[Start of section]
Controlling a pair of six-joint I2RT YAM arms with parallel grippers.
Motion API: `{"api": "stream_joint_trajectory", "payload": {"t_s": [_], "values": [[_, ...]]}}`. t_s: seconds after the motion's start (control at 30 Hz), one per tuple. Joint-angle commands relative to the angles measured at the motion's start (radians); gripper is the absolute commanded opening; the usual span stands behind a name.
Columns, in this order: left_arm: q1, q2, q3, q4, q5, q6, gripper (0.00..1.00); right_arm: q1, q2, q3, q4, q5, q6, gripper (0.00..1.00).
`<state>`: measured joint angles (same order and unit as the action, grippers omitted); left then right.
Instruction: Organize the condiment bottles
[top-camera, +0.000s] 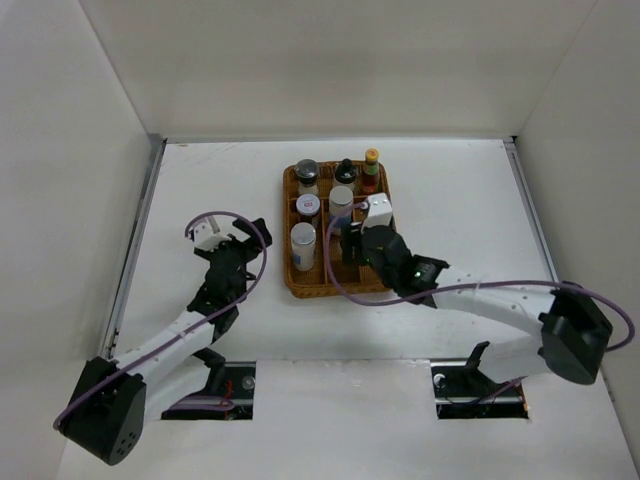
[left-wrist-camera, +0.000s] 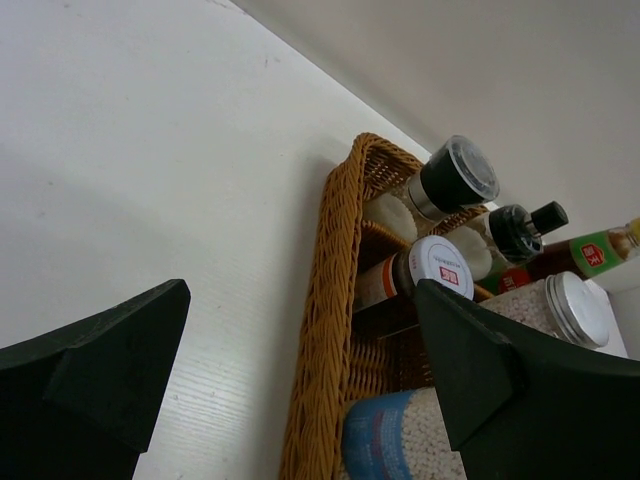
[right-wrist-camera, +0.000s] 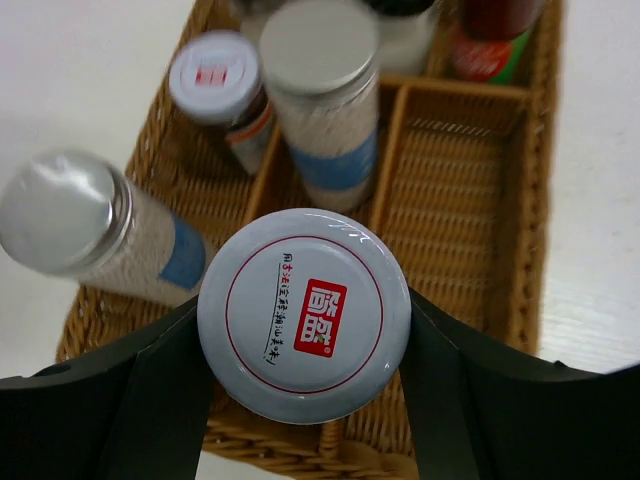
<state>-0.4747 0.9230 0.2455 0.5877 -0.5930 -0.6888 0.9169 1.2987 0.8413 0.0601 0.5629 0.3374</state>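
Note:
My right gripper (right-wrist-camera: 305, 335) is shut on a white-lidded jar (right-wrist-camera: 300, 290), a finger pressed against each side of its lid, over the near middle of the wicker tray (right-wrist-camera: 530, 200). Whether the jar rests on the tray floor cannot be told. In the top view the right gripper (top-camera: 352, 245) hides this jar. Standing in the tray are a blue-labelled cylinder (top-camera: 303, 245), a white-lidded shaker (top-camera: 308, 206), a silver-lidded bottle (top-camera: 341, 200), a dark-capped jar (top-camera: 307, 172), a black-capped bottle (top-camera: 345, 170) and a red sauce bottle (top-camera: 371, 170). My left gripper (top-camera: 250, 240) is open beside the tray's left rim (left-wrist-camera: 330, 260), holding nothing.
The tray's right-hand compartment (right-wrist-camera: 450, 200) next to the held jar holds nothing. White walls close in the table on the left, back and right. Purple cables loop from both arms.

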Motion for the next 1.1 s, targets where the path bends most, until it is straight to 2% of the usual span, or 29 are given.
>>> {"api": "stream_joint_trajectory", "payload": {"t_s": [0.0,0.23,0.33,0.4,0.5,0.57,0.67,0.77,0.93,1.07], "values": [[0.005,-0.012,0.083,-0.074,0.024,-0.008,1.00,0.020,0.054,0.061,0.147,-0.034,0.011,0.53],[0.011,0.034,0.127,-0.178,0.015,-0.014,1.00,0.052,0.215,0.055,0.205,-0.038,-0.009,0.55],[0.028,0.040,0.130,-0.209,0.025,-0.018,1.00,0.061,0.270,0.050,0.219,-0.032,-0.014,0.60],[0.029,0.040,0.124,-0.219,0.048,-0.021,1.00,0.069,0.286,0.047,0.221,-0.025,-0.015,0.66],[0.037,0.048,0.121,-0.220,0.088,-0.025,1.00,0.072,0.254,0.039,0.210,-0.015,-0.015,0.87],[0.043,0.054,0.127,-0.226,0.097,-0.025,1.00,0.072,0.190,0.024,0.204,-0.014,-0.017,0.99],[0.051,0.060,0.158,-0.267,0.098,-0.021,1.00,0.047,0.047,-0.016,0.196,-0.011,-0.021,1.00],[0.064,0.076,0.204,-0.340,0.093,-0.021,1.00,-0.028,-0.114,-0.083,0.207,0.002,-0.009,1.00],[0.058,0.073,0.238,-0.407,0.050,-0.026,1.00,-0.264,-0.393,-0.307,0.260,0.120,0.141,1.00],[0.038,0.062,0.259,-0.431,0.054,-0.038,1.00,-0.471,-0.561,-0.493,0.285,0.094,0.355,1.00]]}}
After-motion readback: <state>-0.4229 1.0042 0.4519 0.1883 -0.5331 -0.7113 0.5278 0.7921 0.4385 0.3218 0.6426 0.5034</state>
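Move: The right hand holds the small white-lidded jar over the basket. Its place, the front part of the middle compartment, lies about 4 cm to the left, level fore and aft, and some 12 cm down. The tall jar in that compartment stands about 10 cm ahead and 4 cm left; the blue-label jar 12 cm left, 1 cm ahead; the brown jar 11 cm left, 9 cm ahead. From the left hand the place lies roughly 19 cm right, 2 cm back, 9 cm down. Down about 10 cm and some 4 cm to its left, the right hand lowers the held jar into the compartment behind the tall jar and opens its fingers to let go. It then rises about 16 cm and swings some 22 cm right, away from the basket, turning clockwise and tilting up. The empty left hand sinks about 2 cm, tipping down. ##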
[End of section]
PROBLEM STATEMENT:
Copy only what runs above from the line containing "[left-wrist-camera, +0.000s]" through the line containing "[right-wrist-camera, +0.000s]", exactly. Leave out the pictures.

WRITTEN ANSWER:
[left-wrist-camera, +0.000s] 
[right-wrist-camera, +0.000s] 

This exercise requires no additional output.